TMK to Buy IPSCO US Tubular Business from Evraz
OREANDA-NEWS. March 14, 2008. OAO TMK and its affiliates (“TMK”) today announced that they have entered into a definitive agreement with Evraz Group S.A. (“Evraz”), whereas TMK will acquire from Evraz the US companies and assets of IPSCO Tubular’s business (the “Business”) in conjunction with Evraz’s acquisition of the Business from SSAB.
According to the agreement, TMK will acquire 100% of IPSCO Tubulars Inc. and 51% of NS Group Inc. for approximately \\$1.2 billion. TMK and Evraz have also entered into a call / put option for the remaining 49% of NS Group Inc. which will be exercisable in 2009 for approximately \\$0.5 billion subject to certain adjustments. The closing of the transaction will be subject to customary regulatory approvals and closing conditions.
”The acquisition of IPSCO Tubular’s US assets is the latest step in the execution of TMK’s strategic emphasis on further bolstering our offering in the oil and gas sectors, while expanding our geographic footprint,” says Konstantin Semerikov, TMK’s CEO, “The transaction marks the entry of TMK, one of the world’s largest steel pipe and tube makers into the North American market, the world’s biggest market for OCTG and line pipe. The transaction also broadens TMK’s product mix with significant position in higher value-added products.”
UBS Securities LLC is acting as exclusive financial advisor to TMK. Gibson, Dunn & Crutcher is acting as legal counsel to TMK.

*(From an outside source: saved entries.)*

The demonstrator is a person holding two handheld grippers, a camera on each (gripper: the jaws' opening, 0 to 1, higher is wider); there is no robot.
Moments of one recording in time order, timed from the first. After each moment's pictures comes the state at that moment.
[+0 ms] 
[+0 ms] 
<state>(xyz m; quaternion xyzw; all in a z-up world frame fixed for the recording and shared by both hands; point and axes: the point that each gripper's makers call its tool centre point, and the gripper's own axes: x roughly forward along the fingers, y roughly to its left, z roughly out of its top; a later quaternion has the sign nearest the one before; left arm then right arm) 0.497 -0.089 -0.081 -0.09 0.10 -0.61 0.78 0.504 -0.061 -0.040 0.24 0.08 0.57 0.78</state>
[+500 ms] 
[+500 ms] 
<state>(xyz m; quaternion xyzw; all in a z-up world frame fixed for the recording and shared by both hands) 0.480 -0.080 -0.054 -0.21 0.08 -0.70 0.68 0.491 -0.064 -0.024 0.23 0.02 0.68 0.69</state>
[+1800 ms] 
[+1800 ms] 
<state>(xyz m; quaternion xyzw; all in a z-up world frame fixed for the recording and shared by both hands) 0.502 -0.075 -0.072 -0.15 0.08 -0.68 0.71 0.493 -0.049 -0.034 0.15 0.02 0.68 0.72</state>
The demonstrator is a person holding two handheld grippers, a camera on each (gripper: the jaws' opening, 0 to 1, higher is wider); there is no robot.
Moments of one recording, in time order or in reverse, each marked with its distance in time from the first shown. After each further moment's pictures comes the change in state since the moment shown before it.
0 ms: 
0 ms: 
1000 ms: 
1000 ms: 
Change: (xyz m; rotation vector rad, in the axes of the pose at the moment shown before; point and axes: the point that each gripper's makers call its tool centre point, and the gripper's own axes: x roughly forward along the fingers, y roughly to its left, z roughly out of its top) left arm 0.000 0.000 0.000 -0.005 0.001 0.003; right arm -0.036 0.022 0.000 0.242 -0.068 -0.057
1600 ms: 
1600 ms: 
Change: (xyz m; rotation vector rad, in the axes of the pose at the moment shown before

Forward Looking Statement:
This press release contains forward-looking statements, including statements regarding the expected benefits of the acquisition, which involve a number of risks and uncertainties. These statements are based on TMK’s current expectations and beliefs. Actual results could differ materially from the results implied by these statements. Factors that may cause or contribute to such differences include: the risk that the conditions to the transaction will not be satisfied; changes in both companies’ businesses during the period between now and the closing; developments in obtaining regulatory approvals for the transaction; the successful integration of the IPSCO Tubular US into TMK’s respective businesses subsequent to the closing of the transaction; timely development; competitive products and pricing, as well as fluctuations in demand; cost and availability of raw materials; potential equipment malfunction; plant construction and repair delays; the ability to retain key management and technical personnel of the IPSCO Tubular US; and adverse reactions to the proposed transaction by customers, suppliers and strategic partners. TMK is under no obligation to (and expressly disclaim any such obligation to) update or alter their forward-looking statements whether as a result of new information, future events or otherwise.